● Record extracts
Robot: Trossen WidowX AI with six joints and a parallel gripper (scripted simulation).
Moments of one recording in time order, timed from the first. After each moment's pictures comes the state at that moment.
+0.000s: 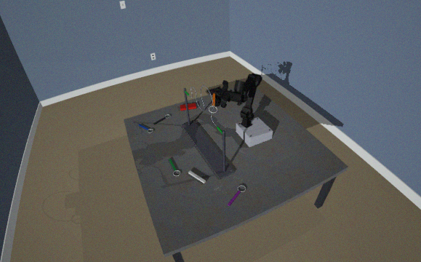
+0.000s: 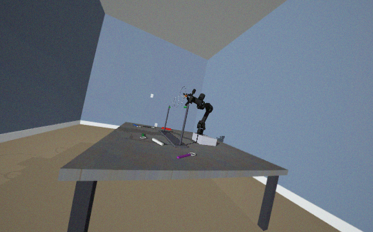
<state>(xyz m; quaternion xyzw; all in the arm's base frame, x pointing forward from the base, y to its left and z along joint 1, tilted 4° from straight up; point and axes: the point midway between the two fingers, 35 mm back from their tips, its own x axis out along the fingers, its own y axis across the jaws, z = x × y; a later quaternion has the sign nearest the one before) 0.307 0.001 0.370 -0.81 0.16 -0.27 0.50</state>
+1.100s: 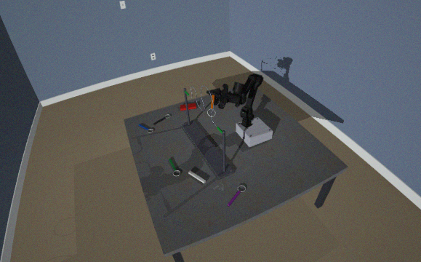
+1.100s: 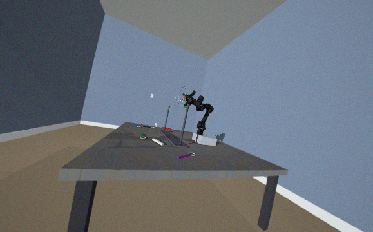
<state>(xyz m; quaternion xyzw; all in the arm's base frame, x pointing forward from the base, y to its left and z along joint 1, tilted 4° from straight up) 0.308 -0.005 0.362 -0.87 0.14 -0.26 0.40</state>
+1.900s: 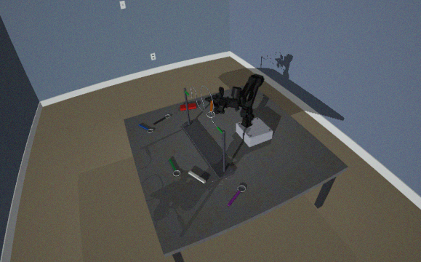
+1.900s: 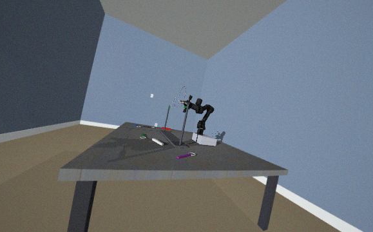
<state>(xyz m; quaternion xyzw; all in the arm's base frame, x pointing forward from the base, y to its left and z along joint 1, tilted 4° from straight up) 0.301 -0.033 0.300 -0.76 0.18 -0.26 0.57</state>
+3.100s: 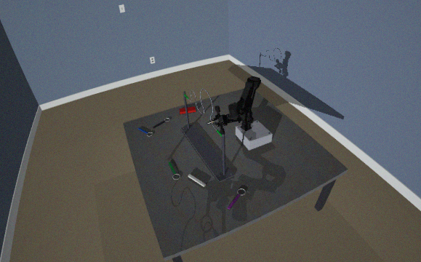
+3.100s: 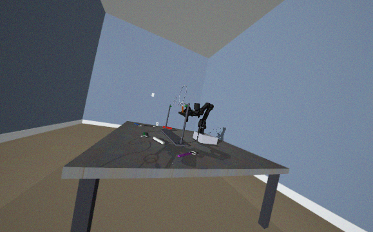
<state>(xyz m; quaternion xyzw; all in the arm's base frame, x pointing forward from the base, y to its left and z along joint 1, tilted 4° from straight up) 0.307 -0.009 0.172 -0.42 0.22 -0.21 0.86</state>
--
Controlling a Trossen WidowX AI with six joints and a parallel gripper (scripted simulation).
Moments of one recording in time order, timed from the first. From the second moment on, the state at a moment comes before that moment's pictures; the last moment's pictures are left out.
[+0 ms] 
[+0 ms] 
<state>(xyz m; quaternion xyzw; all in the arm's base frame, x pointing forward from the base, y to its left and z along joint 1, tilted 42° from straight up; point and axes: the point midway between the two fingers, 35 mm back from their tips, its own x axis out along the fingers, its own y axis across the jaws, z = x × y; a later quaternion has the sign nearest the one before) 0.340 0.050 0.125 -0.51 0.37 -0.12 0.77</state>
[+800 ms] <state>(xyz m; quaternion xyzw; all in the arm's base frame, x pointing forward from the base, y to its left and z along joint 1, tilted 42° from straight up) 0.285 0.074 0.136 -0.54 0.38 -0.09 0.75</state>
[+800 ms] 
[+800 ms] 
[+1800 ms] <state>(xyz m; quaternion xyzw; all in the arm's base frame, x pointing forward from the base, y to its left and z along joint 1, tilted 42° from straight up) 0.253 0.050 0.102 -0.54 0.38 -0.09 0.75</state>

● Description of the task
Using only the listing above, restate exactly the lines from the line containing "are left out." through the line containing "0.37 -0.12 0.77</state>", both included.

● Task result
Moments of one recording in time order, timed from the first. From the second moment on, the state at a moment comes before that moment's pictures; the last moment's pictures are left out.
[+0 ms] 
[+0 ms] 
<state>(xyz m; quaternion xyzw; all in the arm's base frame, x pointing forward from the base, y to its left and z along joint 1, tilted 42° from straight up; point and axes: the point midway between the two fingers, 35 mm back from their tips, its own x axis out along the fingers, its own y axis across the jaws, z = x × y; a later quaternion has the sign nearest the one before) 0.340 0.050 0.125 -0.51 0.37 -0.12 0.77</state>

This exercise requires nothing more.